She kissed his hand again. “Yes, I do! I am saying just as plainly as I can that I love you; that I belong to you, and that I ask for nothing else but to belong to you as long as I live.”
His hand made a motion of protest.
“I want you just as much as I did the day you first kissed me. I want the right to stay with you always and care for you.”
He winced visibly. “‘Care for me!’” he repeated. “It would be all care. I have nothing to bring you now but sorrow and regret. I’m not the Daunt who offered himself to you at Warne. I’m only a fragment. I had health and hopes then. I had beautiful dreams, Margaret—dreams of work and a home and you. I shan’t ever forget those dreams, but they can never come true!”

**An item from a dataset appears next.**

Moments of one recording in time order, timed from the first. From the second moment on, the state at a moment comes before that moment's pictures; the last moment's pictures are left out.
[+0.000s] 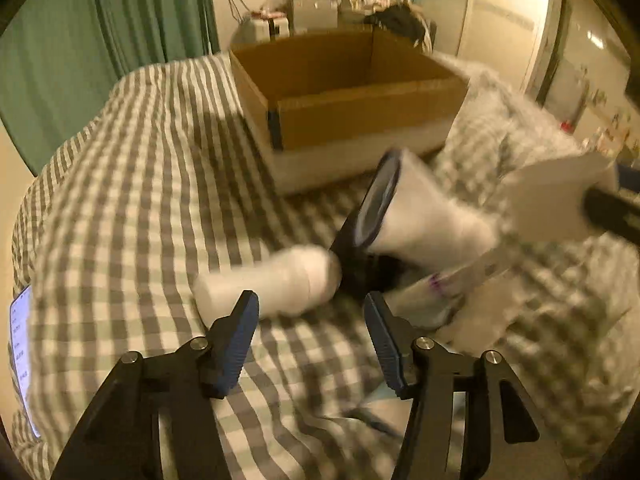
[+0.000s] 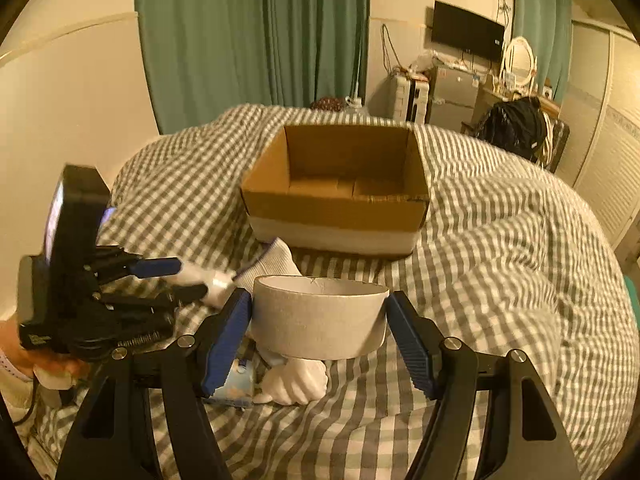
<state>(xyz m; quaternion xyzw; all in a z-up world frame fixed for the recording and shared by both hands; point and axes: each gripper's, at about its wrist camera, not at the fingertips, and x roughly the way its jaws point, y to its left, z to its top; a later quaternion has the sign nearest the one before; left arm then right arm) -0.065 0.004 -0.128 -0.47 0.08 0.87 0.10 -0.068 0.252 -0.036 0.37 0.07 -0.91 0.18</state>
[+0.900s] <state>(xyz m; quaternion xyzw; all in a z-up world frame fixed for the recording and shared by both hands) -0.129 0.025 -0.172 -0.53 0.33 0.75 0.24 -0.106 0.282 -0.080 0.42 0.02 -0.89 0.19</state>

She smoothed his hand caressingly. “I have had dreams, too,” she answered. “This is the one that comes oftenest of all. It is about you and me.” She turned her head, with a spot of color in either cheek. “Sometimes it is in the day. You are lying, writing away at a new book of yours, and I am filling your pipe for you, while the tea is getting hot. I see you smile up to me and say, ‘Clever girl! how did you know I wanted a smoke?’ Then you read your last chapter to me, and I tell you how I wouldn’t have said it the way the woman in the story does, and you pretend you are going to change it, and don’t.
“Sometimes it is in the evening, and we are looking out at the sunset just as we have been doing to-night.”
He would have spoken, but she covered his mouth with her hand. His moist breath wrapped her palm.
“And then it is dark and there is a big red lamp on the table—the one I had in my old room—and I am reading the latest novel to you, and when we have got to the end, you are telling me how you would have done it.”
While she had been speaking, glowing and dark-eyed, a mystical peace—a divine forgetfulness had touched him. He lifted his hand to his forehead, feeling her soft fingers. The pictures she painted were so sweet!
Presently he threw his arm down with a swallowed sob. The dream-scene faded, and he lay once more helpless and despairing, weighted with the heaviness of useless limbs, a numb burden for whom there could be no love, no joy, nothing but the inevitable rebuke of enduring pain. He smoothed the wide dun-gold waves of her hair gently.